The irony of the Torah parsha of deaths, which tells of Jacob’s and Joseph’s dying, being called Vayihi, which means “and he lived,” finds an echo in the Zohar’s comment that the illness that befalls Jacob in the parsha didn’t simply happen, but was something Jacob himself prayed for, so that he would have time to take leave of his loved ones.
These ways of looking at illness and death are different from what most of us experience.
The process of therapy often leads to close relationships between a therapist and a client. I practiced for many years, before retiring and moving to Israel; one of my clients – I’ll call him B. – was born with physical deformities and heart problems that required frequent hospital visits, as well as necessitating speech therapy from the time he was a child.
The work we did together led me to a revelation of sorts.
We met when he was thirty years old. He and the woman he loved were happily married. He had a wonderful sense of humor. He often brought cartoons to our therapy sessions. I think he wanted to make my difficult job a little brighter, and together we laughed at the cartoons.
One day, B. told me his mother had asked him how he was able to laugh so much when he had started life with such difficulties and was still dealing with serious medical issues. He told his mother:
“Look, life started out for me, as for every baby, alone, quietly, for nine months. Suddenly, one day, trouble came: I was caught in a flood and thrown all around.
I must have felt as if this was Death. That I was losing my comfortable place in the world after nine months. Instead, I was born! I entered Life, which I could not possibility understand. But, despite my physical problems, look at me now. I have had a wonderful family during my thirty years. As an Orthodox Jew, I believe deeply in God. I found my beshert. I am able to work a little, thanks to my boss’s kindness.
So I’m alive, not dead. Look how wrong I was about being born.”
“Your reply to your mother was wonderful,” I said, adding that as he finished his story, I was struck by a thought that expands upon it:
We experience three S’s in God’s world. The first S is ‘Solitary.’ For about nine months, our lives are solitary. We become who we are going to be, grow organs and bones and skin, develop as male or female, and lay the basis for our personality.
After birth the baby enters a second S stage, the ‘Social’ one. He or she interacts with others, with a happy or unhappy mother and father, other relatives, friends, teachers, employers and so forth. For the rest of our lives we are social beings.
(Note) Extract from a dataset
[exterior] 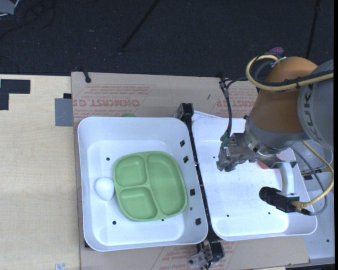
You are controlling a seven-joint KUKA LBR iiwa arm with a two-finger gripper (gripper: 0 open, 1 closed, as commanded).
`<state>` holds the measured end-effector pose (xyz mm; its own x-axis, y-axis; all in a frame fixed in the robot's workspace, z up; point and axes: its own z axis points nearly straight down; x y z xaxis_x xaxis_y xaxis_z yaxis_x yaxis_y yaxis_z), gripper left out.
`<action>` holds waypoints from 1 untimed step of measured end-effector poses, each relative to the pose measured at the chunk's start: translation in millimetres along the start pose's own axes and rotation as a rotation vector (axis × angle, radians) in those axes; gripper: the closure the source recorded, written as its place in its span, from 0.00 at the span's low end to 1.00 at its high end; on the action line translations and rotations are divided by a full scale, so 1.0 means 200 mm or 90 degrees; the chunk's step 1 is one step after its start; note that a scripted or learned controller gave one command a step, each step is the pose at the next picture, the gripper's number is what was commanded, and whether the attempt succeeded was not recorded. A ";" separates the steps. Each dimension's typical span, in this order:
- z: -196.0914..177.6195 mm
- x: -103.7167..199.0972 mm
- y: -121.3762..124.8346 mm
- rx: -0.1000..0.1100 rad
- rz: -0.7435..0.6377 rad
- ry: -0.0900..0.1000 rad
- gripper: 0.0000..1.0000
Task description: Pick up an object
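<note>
A green divided plate (150, 184) lies in the left bin (96, 131). A small white egg-shaped object (105, 188) rests against the plate's left edge. My gripper (227, 161) hangs low over the upper left part of the right bin (242, 221), close to the bin floor. Nothing shows in its grasp. A small red thing (263, 163) peeks out just right of the gripper, mostly hidden under the wrist.
A black divider rail (192, 167) runs between the two bins. The grey and orange arm (284, 106) covers the right bin's upper right part. Brown cardboard (146, 97) lies behind the bins, on a pale wooden bench (28, 173).
</note>
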<state>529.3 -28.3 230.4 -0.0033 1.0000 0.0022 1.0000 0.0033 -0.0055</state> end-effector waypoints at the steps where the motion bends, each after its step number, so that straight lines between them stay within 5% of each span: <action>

And there is a third S: a ‘Spiritual’ life that God has waiting for us after our earthly death. Of course, many of us believe this. But what struck me as B. described the traumatic experience of birth and said “Look how wrong I was” about it, is that we will eventually separate from our Social lives just as he described the previous separation from our Solitary lives: painfully and without our having a clue about the next stage of life and what it is like.
So, too, when our Social lives end with what we call death, this is actually the same kind of process, this time - of our being born into our Spiritual lives, which are completely unimaginable to us, and will be until we are there. Vayihi – and we live.